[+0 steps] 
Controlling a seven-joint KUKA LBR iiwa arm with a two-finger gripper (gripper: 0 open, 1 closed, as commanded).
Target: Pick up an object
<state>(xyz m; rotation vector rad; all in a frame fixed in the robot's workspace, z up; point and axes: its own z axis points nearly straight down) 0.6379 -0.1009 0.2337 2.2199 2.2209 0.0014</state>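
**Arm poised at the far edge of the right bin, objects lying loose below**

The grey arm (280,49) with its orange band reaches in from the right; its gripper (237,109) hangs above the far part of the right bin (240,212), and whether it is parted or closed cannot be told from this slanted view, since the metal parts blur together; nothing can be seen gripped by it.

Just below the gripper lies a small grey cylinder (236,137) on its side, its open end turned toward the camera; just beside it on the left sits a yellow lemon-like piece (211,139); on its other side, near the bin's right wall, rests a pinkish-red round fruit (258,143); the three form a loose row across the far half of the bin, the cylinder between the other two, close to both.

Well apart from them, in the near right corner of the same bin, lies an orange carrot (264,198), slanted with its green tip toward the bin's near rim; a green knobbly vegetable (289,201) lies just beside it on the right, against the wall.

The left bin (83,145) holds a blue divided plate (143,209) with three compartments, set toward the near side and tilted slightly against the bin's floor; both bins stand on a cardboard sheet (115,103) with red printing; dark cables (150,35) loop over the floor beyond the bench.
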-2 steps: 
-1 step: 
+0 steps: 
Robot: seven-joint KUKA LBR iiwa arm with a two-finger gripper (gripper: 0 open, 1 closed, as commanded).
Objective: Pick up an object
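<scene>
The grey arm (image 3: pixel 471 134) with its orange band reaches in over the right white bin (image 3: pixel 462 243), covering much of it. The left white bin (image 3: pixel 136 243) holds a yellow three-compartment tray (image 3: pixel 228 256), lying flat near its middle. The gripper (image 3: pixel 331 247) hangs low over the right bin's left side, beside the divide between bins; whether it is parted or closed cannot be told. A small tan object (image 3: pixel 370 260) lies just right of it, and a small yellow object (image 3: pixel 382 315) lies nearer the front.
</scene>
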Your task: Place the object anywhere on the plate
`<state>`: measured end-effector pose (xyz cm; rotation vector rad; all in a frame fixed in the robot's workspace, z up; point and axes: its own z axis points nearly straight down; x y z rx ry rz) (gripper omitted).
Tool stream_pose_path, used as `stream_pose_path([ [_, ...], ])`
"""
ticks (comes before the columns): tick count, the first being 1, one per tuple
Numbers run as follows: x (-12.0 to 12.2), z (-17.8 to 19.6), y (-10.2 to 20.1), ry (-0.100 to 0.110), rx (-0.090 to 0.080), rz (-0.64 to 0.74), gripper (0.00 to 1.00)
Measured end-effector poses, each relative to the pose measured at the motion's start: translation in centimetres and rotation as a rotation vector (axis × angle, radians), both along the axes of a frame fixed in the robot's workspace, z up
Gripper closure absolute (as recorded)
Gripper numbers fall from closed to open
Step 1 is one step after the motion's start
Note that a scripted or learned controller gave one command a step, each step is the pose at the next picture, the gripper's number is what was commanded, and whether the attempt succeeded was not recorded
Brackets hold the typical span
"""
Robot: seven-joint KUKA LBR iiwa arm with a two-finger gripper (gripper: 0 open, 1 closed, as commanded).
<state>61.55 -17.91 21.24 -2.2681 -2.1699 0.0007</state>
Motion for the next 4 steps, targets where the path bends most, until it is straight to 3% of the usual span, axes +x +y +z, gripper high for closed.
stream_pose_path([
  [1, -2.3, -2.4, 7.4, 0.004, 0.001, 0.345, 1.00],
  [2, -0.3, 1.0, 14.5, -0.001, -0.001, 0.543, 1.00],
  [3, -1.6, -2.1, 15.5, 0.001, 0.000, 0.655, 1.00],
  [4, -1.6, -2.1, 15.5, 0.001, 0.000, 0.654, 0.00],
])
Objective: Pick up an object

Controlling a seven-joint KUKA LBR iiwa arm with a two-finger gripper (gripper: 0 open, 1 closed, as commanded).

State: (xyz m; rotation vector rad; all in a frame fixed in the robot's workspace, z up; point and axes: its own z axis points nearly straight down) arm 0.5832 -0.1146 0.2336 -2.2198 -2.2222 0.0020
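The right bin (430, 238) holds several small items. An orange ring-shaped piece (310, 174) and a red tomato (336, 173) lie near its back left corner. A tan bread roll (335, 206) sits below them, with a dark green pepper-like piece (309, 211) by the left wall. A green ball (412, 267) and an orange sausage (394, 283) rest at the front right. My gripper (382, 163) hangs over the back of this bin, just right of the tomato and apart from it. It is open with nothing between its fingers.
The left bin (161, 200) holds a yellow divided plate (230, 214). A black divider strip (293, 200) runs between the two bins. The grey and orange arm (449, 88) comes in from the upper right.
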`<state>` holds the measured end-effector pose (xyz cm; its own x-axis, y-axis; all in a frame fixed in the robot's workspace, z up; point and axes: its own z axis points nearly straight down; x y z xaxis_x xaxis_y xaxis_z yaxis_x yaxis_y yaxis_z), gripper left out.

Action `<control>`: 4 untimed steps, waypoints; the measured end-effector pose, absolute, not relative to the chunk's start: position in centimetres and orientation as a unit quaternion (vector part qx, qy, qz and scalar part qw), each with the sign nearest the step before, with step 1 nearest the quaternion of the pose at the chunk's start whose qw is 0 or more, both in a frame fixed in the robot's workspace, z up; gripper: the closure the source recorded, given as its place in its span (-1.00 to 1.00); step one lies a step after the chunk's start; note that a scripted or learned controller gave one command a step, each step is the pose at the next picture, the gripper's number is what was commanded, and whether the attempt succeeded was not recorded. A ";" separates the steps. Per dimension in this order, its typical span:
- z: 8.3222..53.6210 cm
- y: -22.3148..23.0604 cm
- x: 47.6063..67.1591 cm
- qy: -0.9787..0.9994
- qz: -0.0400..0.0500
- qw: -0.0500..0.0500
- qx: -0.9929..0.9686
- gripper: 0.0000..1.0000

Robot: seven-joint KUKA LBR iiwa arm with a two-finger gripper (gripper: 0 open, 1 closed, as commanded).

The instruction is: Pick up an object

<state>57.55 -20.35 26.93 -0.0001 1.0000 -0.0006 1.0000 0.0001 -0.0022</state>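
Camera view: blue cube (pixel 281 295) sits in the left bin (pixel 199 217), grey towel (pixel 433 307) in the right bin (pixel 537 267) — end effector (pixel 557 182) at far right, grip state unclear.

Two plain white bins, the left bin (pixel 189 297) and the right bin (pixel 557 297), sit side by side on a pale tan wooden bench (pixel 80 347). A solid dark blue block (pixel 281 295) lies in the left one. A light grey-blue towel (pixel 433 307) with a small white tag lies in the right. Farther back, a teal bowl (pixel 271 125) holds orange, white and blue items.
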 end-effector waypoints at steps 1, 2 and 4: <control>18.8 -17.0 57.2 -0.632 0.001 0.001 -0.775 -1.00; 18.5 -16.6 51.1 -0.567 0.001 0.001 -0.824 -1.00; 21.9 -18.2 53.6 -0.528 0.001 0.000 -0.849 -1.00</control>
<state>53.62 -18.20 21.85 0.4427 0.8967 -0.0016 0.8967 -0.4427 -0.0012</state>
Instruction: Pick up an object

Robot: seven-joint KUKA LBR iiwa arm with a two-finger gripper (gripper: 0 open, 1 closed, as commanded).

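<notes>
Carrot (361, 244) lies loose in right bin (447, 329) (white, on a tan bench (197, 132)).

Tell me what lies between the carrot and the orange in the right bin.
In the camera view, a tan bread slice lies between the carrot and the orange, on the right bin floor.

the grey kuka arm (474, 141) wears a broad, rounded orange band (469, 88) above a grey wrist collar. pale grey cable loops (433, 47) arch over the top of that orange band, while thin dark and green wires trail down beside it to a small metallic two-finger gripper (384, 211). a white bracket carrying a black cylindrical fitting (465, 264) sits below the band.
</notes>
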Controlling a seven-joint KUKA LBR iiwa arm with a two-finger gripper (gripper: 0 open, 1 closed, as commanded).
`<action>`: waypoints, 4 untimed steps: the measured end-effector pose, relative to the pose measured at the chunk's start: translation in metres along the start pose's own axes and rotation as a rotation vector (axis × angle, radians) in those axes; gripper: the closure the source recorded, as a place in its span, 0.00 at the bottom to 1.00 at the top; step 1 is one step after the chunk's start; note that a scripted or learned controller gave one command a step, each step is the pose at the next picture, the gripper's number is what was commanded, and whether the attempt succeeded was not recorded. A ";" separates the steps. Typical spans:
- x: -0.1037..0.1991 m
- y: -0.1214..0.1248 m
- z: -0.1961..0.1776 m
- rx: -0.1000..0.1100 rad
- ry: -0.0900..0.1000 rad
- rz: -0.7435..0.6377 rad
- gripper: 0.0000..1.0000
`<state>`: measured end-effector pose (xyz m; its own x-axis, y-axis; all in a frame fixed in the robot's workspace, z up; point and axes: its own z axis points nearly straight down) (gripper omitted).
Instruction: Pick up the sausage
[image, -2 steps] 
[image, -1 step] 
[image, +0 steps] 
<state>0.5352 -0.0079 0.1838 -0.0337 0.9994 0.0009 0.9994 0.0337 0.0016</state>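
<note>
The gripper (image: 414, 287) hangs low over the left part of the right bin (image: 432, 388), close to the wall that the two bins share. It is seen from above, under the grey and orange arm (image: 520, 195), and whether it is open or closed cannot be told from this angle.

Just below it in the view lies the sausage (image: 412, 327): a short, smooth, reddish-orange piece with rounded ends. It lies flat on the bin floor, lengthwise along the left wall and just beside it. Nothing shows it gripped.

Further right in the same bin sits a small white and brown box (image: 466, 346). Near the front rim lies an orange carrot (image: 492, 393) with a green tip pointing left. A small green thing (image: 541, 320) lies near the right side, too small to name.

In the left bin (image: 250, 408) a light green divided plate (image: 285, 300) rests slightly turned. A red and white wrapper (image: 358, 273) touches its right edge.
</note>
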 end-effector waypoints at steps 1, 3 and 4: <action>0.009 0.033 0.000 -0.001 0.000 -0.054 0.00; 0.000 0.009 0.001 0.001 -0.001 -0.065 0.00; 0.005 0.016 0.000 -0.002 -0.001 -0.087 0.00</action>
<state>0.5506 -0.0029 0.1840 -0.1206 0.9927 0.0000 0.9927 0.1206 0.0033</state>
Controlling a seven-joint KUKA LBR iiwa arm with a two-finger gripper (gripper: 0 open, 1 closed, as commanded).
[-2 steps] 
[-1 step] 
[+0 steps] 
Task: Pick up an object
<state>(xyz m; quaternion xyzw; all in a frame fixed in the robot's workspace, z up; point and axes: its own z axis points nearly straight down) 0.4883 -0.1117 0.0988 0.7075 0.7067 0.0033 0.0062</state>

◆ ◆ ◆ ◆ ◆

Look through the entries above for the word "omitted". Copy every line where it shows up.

Finished exercise:
`<state>`: measured end-effector pose (xyz cm; rotation vector rad; all in a frame fixed in the robot's workspace, z up; point and axes: its own z axis points nearly straight down; x y z rx ry rz) (gripper omitted).
`<state>`: measured end-effector pose (xyz m; its own x-axis, y-axis; all in a frame fixed in the robot's workspace, z up; point and axes: its own z axis points nearly straight down) (gripper omitted).

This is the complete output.